An equivalent of Kronecker's Theorem for powers of an Algebraic Number and Structure of Linear Recurrences of fixed length

TL;DR

This paper extends Kronecker's theorem to algebraic numbers by estimating the density of certain vector sets modulo 1, linking it to Mahler measure, and explores the structure of linear recurrences of fixed length.

Contribution

It provides a new estimate for the smallest epsilon ensuring epsilon-density of vector sets related to algebraic numbers, independent of the vector length, and analyzes the structure of linear recurrences.

Findings

Epsilon-density bounds depend on Mahler measure of the minimal polynomial.

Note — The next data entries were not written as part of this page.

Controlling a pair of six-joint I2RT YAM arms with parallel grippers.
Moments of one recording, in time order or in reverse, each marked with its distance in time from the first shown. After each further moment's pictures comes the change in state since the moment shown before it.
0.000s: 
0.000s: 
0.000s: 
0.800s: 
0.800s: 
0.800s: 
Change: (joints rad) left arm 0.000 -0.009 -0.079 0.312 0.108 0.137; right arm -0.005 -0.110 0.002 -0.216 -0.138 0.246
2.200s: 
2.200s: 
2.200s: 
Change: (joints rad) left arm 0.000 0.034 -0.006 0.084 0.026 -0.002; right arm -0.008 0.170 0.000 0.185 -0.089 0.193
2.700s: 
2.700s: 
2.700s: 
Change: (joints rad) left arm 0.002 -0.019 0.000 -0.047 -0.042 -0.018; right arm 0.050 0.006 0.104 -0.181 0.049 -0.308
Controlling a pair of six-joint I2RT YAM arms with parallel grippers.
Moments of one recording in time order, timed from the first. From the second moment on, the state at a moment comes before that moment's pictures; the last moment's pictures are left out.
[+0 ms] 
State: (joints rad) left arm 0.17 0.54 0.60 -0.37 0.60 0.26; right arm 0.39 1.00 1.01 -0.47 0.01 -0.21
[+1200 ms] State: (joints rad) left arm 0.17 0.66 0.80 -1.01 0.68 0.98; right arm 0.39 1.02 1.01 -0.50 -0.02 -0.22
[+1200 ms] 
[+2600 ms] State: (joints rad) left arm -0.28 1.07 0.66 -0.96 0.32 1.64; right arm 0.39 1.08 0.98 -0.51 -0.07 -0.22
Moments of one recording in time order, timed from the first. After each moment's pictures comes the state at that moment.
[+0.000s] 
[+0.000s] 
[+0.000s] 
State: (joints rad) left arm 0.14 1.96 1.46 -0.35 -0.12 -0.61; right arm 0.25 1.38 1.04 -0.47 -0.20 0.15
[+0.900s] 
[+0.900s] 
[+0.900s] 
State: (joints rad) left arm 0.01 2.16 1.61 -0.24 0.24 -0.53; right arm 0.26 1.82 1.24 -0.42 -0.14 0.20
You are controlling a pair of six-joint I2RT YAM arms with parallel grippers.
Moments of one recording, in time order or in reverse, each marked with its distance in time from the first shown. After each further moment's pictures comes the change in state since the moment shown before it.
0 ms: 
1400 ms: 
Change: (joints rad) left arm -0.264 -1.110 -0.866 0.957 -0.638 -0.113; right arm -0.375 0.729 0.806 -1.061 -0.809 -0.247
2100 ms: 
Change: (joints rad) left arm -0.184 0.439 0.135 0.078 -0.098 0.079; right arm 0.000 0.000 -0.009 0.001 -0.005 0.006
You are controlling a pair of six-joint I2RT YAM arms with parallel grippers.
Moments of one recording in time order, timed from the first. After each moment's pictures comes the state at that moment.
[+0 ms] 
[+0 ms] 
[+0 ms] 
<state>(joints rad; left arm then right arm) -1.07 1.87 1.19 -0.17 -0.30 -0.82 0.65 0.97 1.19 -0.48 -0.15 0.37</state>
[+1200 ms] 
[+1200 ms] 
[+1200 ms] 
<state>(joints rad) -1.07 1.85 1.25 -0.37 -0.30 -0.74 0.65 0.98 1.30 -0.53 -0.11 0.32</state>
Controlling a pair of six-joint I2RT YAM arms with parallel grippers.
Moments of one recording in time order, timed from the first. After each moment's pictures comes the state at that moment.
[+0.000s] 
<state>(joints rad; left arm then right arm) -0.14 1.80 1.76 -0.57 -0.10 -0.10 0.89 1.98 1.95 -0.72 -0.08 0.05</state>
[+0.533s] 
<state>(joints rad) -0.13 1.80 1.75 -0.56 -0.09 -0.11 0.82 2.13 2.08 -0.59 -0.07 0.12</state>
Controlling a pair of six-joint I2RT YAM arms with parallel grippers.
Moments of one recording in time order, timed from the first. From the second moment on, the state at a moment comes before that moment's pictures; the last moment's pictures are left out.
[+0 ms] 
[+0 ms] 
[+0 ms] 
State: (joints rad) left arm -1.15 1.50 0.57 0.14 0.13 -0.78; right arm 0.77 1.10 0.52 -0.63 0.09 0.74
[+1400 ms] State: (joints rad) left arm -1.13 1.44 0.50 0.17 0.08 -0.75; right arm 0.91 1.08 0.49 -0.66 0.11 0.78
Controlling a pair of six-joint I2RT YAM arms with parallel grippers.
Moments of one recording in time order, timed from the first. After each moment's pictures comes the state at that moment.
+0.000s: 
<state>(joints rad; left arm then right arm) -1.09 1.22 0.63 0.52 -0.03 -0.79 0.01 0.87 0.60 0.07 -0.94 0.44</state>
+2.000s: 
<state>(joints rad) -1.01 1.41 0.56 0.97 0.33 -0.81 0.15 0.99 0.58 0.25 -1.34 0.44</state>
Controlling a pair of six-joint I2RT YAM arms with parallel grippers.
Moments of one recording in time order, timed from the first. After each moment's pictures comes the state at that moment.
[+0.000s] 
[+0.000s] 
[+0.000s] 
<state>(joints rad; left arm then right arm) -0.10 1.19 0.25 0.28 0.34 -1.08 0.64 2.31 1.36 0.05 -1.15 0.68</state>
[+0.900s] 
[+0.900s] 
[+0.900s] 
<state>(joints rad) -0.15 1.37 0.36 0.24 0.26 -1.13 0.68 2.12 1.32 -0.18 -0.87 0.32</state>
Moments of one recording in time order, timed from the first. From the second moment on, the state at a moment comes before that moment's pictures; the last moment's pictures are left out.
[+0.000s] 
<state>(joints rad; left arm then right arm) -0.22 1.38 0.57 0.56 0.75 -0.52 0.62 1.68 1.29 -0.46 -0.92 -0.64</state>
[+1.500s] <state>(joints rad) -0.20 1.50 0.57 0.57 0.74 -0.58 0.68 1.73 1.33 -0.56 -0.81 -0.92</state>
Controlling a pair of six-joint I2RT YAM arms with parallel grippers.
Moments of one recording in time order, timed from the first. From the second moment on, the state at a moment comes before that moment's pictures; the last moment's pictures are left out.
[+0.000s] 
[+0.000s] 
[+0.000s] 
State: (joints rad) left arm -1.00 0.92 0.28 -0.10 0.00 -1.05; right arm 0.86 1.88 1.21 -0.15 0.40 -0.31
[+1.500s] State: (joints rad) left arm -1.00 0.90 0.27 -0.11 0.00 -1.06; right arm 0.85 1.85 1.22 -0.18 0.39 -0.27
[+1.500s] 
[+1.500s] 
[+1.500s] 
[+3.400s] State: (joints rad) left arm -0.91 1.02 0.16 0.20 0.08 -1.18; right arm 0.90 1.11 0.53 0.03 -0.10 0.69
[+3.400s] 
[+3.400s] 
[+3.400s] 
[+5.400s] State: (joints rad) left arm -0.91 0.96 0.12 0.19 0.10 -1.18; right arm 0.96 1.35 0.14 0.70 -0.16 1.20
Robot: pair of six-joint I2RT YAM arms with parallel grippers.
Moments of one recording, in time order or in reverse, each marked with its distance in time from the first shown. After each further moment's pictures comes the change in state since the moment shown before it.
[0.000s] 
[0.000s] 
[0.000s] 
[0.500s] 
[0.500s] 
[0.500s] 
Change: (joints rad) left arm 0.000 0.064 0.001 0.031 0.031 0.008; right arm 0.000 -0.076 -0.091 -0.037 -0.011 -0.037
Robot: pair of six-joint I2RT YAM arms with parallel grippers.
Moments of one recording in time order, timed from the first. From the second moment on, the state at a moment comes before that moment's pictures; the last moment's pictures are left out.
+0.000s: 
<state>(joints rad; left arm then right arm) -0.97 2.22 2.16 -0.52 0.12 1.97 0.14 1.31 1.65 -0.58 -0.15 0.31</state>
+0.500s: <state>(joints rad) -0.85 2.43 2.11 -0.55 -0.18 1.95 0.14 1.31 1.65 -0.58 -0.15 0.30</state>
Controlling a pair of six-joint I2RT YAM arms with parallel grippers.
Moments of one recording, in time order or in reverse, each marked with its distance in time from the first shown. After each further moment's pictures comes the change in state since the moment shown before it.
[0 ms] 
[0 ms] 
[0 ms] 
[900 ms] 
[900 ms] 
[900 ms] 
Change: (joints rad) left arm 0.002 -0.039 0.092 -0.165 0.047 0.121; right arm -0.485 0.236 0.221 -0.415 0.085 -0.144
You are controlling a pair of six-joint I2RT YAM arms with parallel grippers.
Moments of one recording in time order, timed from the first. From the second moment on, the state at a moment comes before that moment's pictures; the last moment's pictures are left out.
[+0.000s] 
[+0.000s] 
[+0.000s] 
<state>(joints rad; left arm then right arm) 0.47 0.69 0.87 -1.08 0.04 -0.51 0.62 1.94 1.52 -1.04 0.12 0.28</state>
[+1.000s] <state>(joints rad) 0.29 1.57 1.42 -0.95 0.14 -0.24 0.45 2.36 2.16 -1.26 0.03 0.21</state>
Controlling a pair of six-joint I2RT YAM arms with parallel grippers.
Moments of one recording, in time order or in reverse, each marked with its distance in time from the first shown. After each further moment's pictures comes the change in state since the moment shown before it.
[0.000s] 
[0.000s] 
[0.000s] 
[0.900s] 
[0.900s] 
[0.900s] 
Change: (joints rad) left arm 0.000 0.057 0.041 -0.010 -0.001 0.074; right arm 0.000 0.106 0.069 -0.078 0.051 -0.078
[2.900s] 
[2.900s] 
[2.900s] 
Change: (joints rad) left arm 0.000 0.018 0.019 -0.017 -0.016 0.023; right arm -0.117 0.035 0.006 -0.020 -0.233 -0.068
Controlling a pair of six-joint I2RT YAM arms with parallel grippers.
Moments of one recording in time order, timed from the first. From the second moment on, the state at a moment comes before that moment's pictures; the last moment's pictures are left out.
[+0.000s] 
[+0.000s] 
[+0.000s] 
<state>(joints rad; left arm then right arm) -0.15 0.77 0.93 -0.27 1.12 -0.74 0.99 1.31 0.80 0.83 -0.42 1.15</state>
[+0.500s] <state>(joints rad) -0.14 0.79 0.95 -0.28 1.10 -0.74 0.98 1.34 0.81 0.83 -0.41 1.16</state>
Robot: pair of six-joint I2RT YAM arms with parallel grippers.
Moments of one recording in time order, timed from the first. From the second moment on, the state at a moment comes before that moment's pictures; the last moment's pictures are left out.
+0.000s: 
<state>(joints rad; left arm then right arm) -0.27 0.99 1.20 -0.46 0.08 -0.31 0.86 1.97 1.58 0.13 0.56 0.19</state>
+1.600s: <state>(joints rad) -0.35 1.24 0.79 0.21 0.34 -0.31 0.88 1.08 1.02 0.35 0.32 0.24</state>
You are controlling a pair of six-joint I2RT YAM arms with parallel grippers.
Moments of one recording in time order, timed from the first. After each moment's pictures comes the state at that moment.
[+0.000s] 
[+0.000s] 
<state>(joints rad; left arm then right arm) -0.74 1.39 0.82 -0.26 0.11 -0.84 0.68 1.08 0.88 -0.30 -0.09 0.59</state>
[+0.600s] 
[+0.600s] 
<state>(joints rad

For large vector lengths, epsilon-density cannot be achieved below a threshold related to Mahler measure.

Structural results on the module of linear recurrences of fixed length are obtained.

Abstract

After defining a notion of $\epsilon$-density, we provide for any real algebraic number $\alpha$ an estimate of the smallest $\epsilon$ such that for each $m>1$ the set of vectors of the form $(t,t\alpha,...,t\alpha^{m-1})$ for $t\in\R$ is $\epsilon$-dense modulo 1, in terms of the multiplicative Mahler measure $M(A(x))$ of the minimal integral polynomial $A(x)$ of $\alpha$, and independently of $m$. In particular, we show that if $\alpha$ has degree $d$ it is possible to take $\epsilon = 2^{[d/2]}/M(A(x))$. On the other hand using asymptotic estimates for Toeplitz determinants we show that for sufficiently large $m$ we cannot have $\epsilon$-density if $\epsilon$ is a fixed number strictly smaller than $1/M(A(x))$. As a byproduct of the proof we obtain a result of independent interest about the structure of the $\Z$-module of integral linear recurrences of fixed length determined by a non-monic polynomial.